Globally, almost half a billion mobile devices and connections were added in 2016. Smartphones led a large part of that growth followed by M2M modules. Over 600 million application downloads are estimated to have taken place daily in 2016.
Interestingly, Gartner had predicted in 2016 that the demand for enterprise application development will outstrip supply by five times. Citizen development (creating new business applications for consumption by others using development and runtime environments sanctioned by corporate IT) is poised to significantly grow in the next five years. What this means is that business users across departments can develop their own applications using the infrastructure and environment sanctioned by IT. The introduction of agile development process, DevOps, service-oriented architecture, virtualisation and cloud, are all supporting the huge growth both in terms of volume and complexity in application development.
According to some recent reports, majority of the CEOs (over 75 per cent) recognise that technology is going to be a major influencing factor to drive the future of their organisation. It is probably as influential as market or economic factors.
While digital technology adds immense opportunities to create new business models and improve agility and customer engagement, it also brings with it several risks.
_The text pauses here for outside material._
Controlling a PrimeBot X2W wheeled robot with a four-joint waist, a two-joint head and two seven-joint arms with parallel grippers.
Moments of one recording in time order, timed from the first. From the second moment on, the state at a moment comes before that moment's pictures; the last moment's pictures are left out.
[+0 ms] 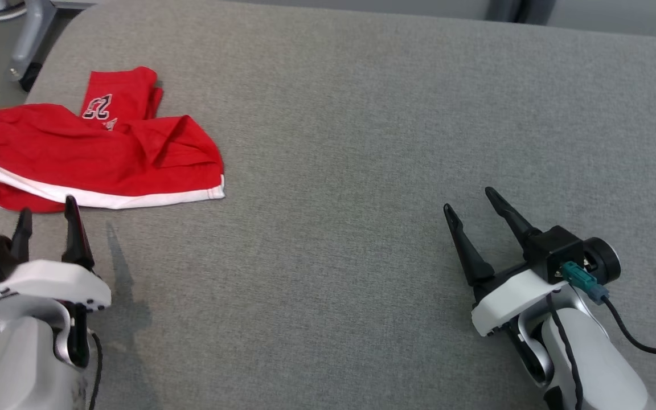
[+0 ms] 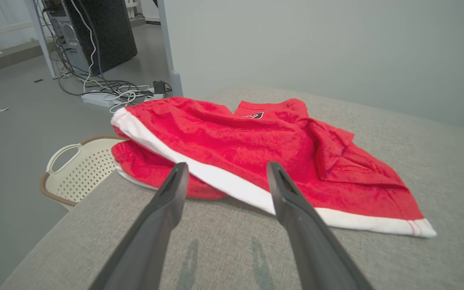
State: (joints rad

While this is true for every organisation, the need for digital governance gets only more critical for companies that operate in a regulated market. Several enterprises are putting digital governance into their corporate agenda, which takes into consideration regulatory requirements, cybersecurity risks and implication on the brand reputation.
The old ways of addressing corporate governance may not be entirely valid in the new order. Yet, placing too many restrictions to stay overly safe from a corporate governance standpoint may not allow enterprises to fully leverage opportunities.
Enterprises have adopted their own ways to manage corporate governance. These methodologies have typically been variants of a framework consisting of the following components: creation of a digital governance model, robust delivery structure and Board restructuring.
Setting of a digital governance model
This involves creation of a flexible system to maintain accountability, roles and decision making for all the digital initiatives, taking into consideration regulatory, legal, compliance and market risks. Once in place, it forms the foundation of all digital initiatives that should conform to the stated governance model. It should be flexible for process owners initiating such a change to understand the impact and also see the output in the form of adherence to metrics in order to ensure compliance. For instance, in the case of posting online assets, this could include a set of bare minimum and non-negotiable guidelines that provide a direction based on which employees can act, thereby leading to greater process agility.
Creating a governance delivery structure
Several enterprises have created a shared organisation to work with local units and deliver various digital initiatives. While this ensures adoption of the defined governance model, it also brings down the overall costs and redundant activities. The shared unit can bring in good practices and learnings from the various initiatives they execute from time to time. Some initiatives could be corporate wide and can be executed centrally. Think of the shared unit as a boutique specialist arm for the enterprise that can potentially also act as a strategic think-tank for new business models and innovation across the enterprise. Such a shared unit model can also bring the required digital skills into the workplace and contribute to training and knowledge sharing.
Several companies have created roles of digital subject matter experts/chief digital officers, who spearhead the organisation’s digital priorities and are also responsible for execution of the governance model. They typically work with single points of contact (SPOCs) from the respective business unit, who acts as a liaison for that respective unit to interact with the chief digital officer and the shared unit.